▸ Task to complete
Every line below should be copied exactly; drop the pictures.

::::

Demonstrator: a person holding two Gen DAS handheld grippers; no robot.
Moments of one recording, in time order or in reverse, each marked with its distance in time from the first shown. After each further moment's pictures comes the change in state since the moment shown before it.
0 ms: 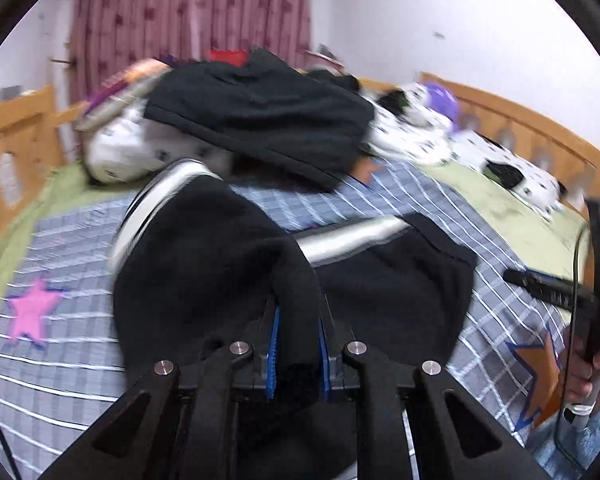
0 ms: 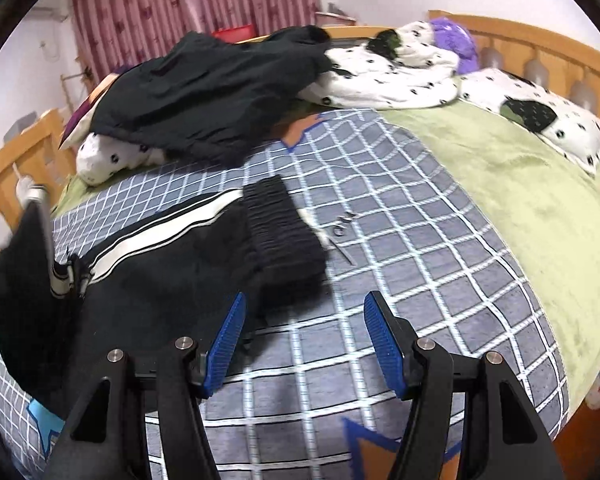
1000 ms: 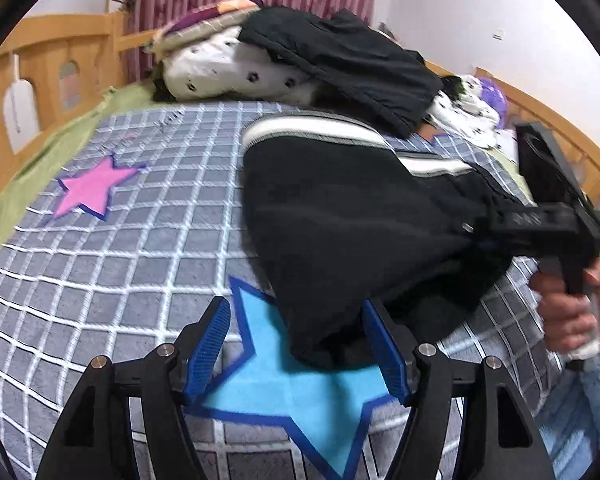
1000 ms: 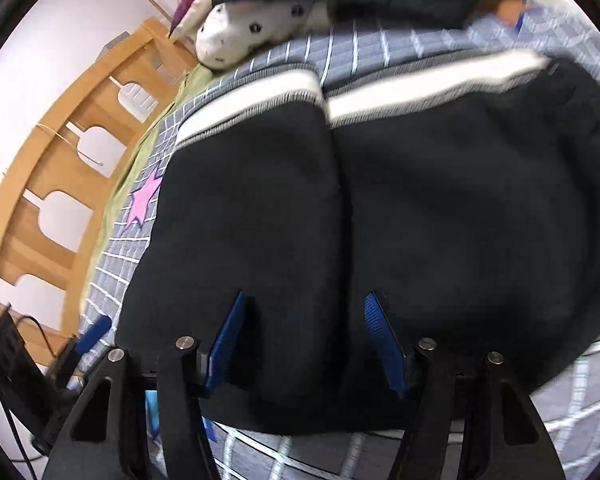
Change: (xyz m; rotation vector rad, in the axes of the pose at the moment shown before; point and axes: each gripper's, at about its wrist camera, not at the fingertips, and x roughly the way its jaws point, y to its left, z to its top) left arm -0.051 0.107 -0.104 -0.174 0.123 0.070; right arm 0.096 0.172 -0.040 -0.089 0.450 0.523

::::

▸ Answer to the exercise
Demonstrator: a person holding two Gen DAS handheld grippers; no robot.
Moments of one recording, in time order or in reverse, each marked with its distance in time from the first shown. After each further moment's pictures comes the change in state since the moment shown before it.
0 ms: 
0 ms: 
1000 ms: 
1000 ms: 
Change: (xyz m; rotation vector rad, in the axes of the pose at the moment shown before; point and axes: each gripper's, at about its wrist camera, not at the fingertips, and x roughly the way its jaws point, y to its left, z to its top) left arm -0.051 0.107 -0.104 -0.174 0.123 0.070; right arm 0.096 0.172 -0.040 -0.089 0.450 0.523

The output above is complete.